**Aim of the task:** The result should be the listing below restated word for word, with images left out.

**Information given:**

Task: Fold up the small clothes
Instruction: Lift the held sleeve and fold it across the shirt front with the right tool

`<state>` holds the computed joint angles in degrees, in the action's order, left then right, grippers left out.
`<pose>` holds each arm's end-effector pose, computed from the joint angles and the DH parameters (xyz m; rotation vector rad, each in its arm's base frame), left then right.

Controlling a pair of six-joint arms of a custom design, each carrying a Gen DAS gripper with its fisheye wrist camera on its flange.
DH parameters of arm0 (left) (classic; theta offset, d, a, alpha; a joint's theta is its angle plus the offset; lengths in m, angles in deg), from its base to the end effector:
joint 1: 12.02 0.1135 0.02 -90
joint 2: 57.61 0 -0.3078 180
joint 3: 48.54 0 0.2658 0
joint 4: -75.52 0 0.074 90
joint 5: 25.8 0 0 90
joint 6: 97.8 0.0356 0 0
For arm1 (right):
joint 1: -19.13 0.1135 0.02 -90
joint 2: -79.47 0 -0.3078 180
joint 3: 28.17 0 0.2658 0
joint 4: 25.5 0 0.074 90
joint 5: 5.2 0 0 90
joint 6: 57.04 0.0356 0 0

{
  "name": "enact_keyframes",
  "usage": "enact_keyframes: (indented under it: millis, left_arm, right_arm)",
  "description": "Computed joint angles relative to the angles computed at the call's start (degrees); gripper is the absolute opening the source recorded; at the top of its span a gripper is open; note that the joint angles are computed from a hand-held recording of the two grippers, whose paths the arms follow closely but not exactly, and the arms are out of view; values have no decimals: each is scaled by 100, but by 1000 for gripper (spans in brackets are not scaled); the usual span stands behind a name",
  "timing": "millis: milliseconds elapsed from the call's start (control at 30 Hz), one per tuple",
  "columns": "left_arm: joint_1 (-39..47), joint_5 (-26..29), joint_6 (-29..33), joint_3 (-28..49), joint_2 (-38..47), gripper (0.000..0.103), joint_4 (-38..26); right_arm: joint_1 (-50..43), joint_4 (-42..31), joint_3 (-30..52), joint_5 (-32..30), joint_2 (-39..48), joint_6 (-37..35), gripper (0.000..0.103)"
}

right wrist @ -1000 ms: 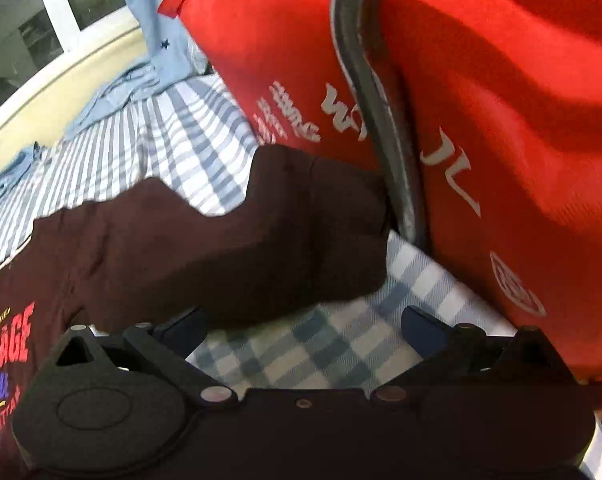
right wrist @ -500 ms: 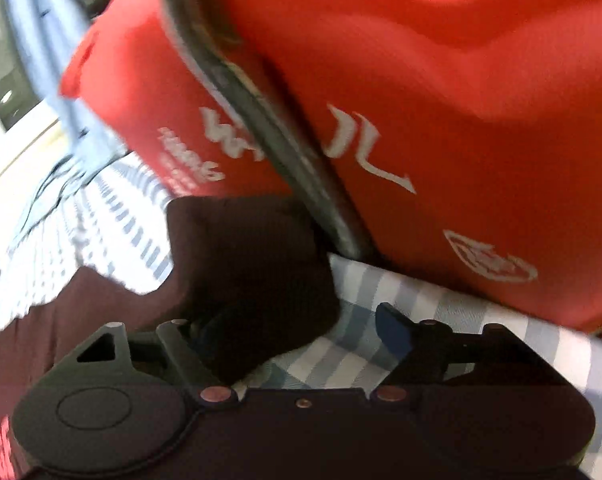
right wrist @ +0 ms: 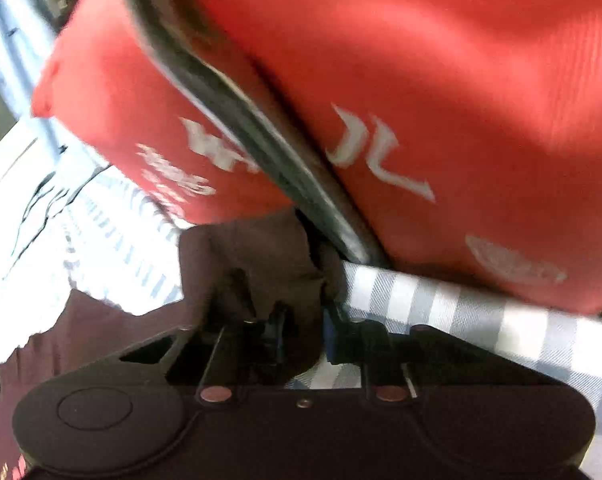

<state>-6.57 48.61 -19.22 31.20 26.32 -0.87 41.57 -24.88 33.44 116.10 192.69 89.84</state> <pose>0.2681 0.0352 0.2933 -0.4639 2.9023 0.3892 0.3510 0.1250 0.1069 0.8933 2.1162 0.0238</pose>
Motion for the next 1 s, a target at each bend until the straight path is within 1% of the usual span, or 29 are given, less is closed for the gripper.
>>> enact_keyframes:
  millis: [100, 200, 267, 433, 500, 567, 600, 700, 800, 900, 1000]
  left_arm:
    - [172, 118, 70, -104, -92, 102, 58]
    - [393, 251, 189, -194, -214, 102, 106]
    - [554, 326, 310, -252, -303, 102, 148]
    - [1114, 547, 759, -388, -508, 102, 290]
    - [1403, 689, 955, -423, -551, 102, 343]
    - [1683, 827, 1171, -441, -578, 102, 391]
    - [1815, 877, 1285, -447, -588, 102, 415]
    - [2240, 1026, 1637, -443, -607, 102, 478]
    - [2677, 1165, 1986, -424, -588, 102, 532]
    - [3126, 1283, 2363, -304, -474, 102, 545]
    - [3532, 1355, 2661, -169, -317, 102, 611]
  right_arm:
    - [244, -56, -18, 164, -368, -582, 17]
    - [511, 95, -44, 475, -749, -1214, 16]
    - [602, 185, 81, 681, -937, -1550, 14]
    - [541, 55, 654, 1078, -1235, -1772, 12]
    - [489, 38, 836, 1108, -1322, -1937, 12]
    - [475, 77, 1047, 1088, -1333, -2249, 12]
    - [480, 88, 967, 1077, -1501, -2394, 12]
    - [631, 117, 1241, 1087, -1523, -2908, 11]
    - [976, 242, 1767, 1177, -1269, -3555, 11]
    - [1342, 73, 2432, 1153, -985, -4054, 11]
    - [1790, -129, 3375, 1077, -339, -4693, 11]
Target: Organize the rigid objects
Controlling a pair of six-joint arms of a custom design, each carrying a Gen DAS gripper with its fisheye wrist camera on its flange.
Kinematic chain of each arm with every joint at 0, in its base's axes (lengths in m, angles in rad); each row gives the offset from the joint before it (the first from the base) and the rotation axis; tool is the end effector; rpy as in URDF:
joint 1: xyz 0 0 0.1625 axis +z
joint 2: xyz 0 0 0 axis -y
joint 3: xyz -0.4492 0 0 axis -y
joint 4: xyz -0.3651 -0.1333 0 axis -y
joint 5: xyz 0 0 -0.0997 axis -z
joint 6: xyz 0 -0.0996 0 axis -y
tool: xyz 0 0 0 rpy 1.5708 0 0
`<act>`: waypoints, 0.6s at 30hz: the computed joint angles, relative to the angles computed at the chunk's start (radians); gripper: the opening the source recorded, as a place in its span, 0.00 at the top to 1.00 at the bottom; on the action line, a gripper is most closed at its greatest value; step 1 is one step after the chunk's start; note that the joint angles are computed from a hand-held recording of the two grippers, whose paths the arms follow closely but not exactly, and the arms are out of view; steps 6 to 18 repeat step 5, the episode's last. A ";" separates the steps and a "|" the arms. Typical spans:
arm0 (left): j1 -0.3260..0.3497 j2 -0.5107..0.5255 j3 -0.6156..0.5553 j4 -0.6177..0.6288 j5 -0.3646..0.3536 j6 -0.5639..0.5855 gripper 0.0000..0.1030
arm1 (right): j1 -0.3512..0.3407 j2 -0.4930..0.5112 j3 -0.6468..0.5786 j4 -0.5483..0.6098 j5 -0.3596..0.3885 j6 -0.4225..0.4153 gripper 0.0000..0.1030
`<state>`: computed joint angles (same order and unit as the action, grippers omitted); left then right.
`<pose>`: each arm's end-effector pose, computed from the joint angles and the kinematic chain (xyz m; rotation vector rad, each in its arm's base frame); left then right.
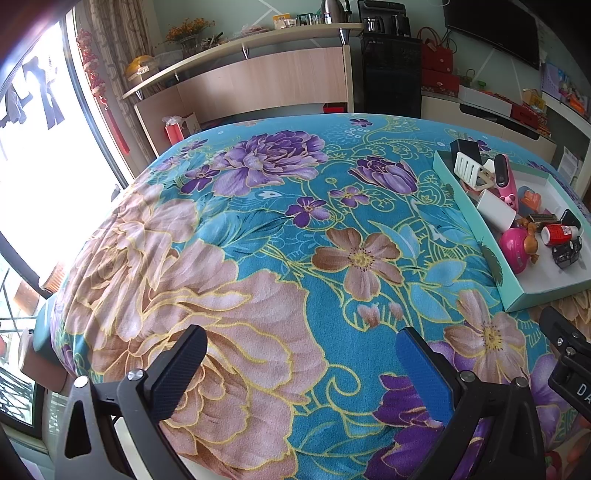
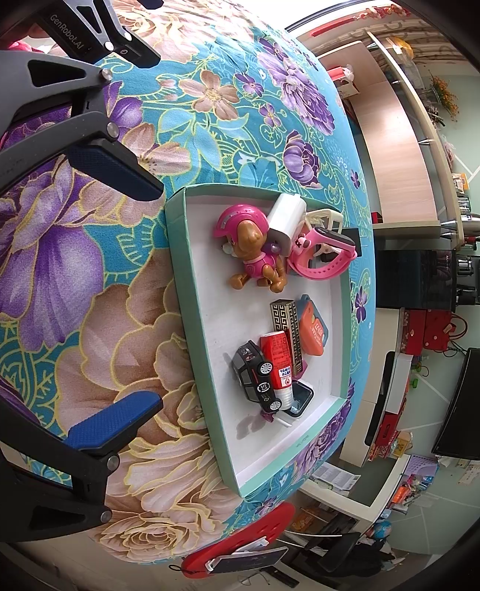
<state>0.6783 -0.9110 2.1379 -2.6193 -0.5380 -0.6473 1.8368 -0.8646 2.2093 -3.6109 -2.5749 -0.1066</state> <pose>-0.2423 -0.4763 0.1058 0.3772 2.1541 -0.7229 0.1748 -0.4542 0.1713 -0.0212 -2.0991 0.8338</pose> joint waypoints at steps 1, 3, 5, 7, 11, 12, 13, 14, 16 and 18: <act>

**Solution to the problem:**
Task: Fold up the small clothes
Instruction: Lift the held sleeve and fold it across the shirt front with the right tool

`<state>` holds the computed joint angles in degrees, in the action's order, left then right, grippers left out.
`<pose>` holds each arm's end-effector pose, computed from the joint angles and the DH parameters (xyz m; rotation vector rad, each in its arm's base frame), left then right.

Controlling a pair of six-joint arms of a custom design, each carrying a Gen DAS gripper with its fisheye wrist camera on its flange.
DH parameters of arm0 (left) (classic; theta offset, d, a, alpha; a joint's theta is its angle plus the offset; lengths in m, angles in deg), from its base to the end effector:
joint 1: 12.02 0.1135 0.02 -90
joint 2: 57.61 0 -0.3078 180
joint 3: 48.54 0 0.2658 0
joint 4: -75.52 0 0.074 90
joint 5: 25.8 0 0 90
joint 6: 97.8 0.0356 0 0
For arm1 (right):
joint 1: -19.13 0.1135 0.02 -90
joint 2: -79.47 0 -0.3078 180
joint 3: 28.17 0 0.2658 0
joint 4: 25.5 0 0.074 90
joint 5: 5.2 0 0 90
joint 6: 57.04 0.0356 0 0

{
  "name": "enact_keyframes",
  "usage": "enact_keyframes: (indented under it: millis, left_arm, right_arm)",
  "description": "Computed joint angles relative to the angles computed at the call's start (degrees); gripper is the absolute opening the source recorded; at the top of its span a gripper is open; note that the joint angles are computed from a hand-held recording of the two grippers, whose paths the arms follow closely but not exactly, and the arms are out of view; values have no decimals: each is scaled by 100, but by 1000 for gripper (spans in brackets are not scaled); the usual span stands behind a name",
  "timing": "millis: milliseconds elapsed from the call's start (control at 30 Hz), one per tuple",
  "columns": "left_arm: joint_1 (-39..47), joint_5 (-26..29), joint_6 (-29..33), joint_3 (-28..49), joint_2 (-38..47), gripper (0.000..0.103), joint_4 (-38..26); right_arm: joint_1 (-50..43), joint_4 (-42..31), joint_3 (-30..52), joint_5 (-32..30), joint_2 (-39..48), joint_6 (-37..35), gripper (0.000..0.103)"
}

right wrist @ -1000 ms: 
right wrist @ -500 ms: 
right wrist @ +0 ms: 

<state>-6.57 48.61 -19.22 31.20 26.32 -0.87 41.57 -24.88 33.44 116.10 192.69 89.84</state> <pose>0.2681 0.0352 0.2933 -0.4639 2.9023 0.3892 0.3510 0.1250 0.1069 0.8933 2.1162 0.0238</pose>
Motion for the next 1 s, a target at each bend until the straight path is within 1% of the usual span, or 29 are given, less is closed for the gripper.
>>> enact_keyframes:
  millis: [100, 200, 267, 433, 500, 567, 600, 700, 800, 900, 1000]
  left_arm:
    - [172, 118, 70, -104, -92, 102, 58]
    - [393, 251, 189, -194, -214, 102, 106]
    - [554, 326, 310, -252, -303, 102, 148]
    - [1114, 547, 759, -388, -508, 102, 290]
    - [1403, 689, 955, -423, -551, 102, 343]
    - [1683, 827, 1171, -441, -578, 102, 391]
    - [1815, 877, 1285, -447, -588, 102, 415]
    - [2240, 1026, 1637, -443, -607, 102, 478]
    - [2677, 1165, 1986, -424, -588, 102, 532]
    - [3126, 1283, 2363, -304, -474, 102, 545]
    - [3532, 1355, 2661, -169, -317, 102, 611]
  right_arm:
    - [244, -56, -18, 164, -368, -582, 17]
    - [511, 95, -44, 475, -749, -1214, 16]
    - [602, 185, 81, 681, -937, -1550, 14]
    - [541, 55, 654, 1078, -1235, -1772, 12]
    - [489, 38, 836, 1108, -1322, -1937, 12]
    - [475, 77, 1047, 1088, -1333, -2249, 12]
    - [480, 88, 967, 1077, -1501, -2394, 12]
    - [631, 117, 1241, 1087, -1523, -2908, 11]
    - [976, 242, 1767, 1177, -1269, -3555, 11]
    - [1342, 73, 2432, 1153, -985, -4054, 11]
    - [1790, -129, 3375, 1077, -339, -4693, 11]
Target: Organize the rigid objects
Controlling a pair of six-joint arms of a custom design, each carrying a Gen DAS gripper with its fisheye wrist camera on its flange.
Kinematic chain of each arm with every joint at 0, in its base's axes (lengths in m, angles in rad); each row gives the offset from the joint before it (the first from the base) and the rotation axis; tool is the end effector; rpy as in URDF:
joint 1: xyz 0 0 0.1625 axis +z
joint 2: xyz 0 0 0 axis -y
joint 3: xyz -0.4492 0 0 axis -y
joint 4: xyz -0.3651 -0.1333 0 axis -y
joint 5: xyz 0 0 -0.0997 axis -z
joint 6: xyz 0 -0.0996 0 axis -y
tool: xyz 0 0 0 rpy 1.5708 0 0
`<act>`: waypoints, 0.6s at 30hz: the computed joint angles, relative to the angles computed at the chunk's start (radians); gripper: the opening the source recorded, as a place in its span, 0.00 at the top to 1.00 at the bottom; on the action line, a gripper is most closed at its greatest value; step 1 is one step after the chunk's start; note that the joint angles are computed from a hand-held recording of the two grippers, whose paths the arms follow closely but not exactly, and the arms are out of view; steps 6 to 18 repeat step 5, the episode's last. A ";" separates the steps and a "|" the arms. Typical spans:
arm0 (left): j1 -0.3260..0.3497 j2 -0.5107..0.5255 j3 -0.6156..0.5553 j4 -0.6177..0.6288 j5 -0.3646..0.3536 j6 -0.5639..0.5855 gripper 0.0000..0.1030
arm1 (right): j1 -0.3512..0.3407 j2 -0.4930..0.5112 j3 -0.6468..0.5786 j4 -0.5483..0.6098 j5 -0.3596..0.3885 j6 -0.4225..0.4153 gripper 0.0000..0.1030
`<state>`: computed joint angles (same order and unit as the action, grippers omitted); left then right.
`<pose>`: each arm's end-effector pose, computed from the joint angles and the kinematic chain (xyz m; rotation vector rad, each in its arm's base frame); left then right.
<state>0.6783 -0.9110 2.1379 -2.6193 -0.5380 -0.6473 1.8368 -0.8646 2.2093 -3.6109 -2.5749 -0.1066</state> <pose>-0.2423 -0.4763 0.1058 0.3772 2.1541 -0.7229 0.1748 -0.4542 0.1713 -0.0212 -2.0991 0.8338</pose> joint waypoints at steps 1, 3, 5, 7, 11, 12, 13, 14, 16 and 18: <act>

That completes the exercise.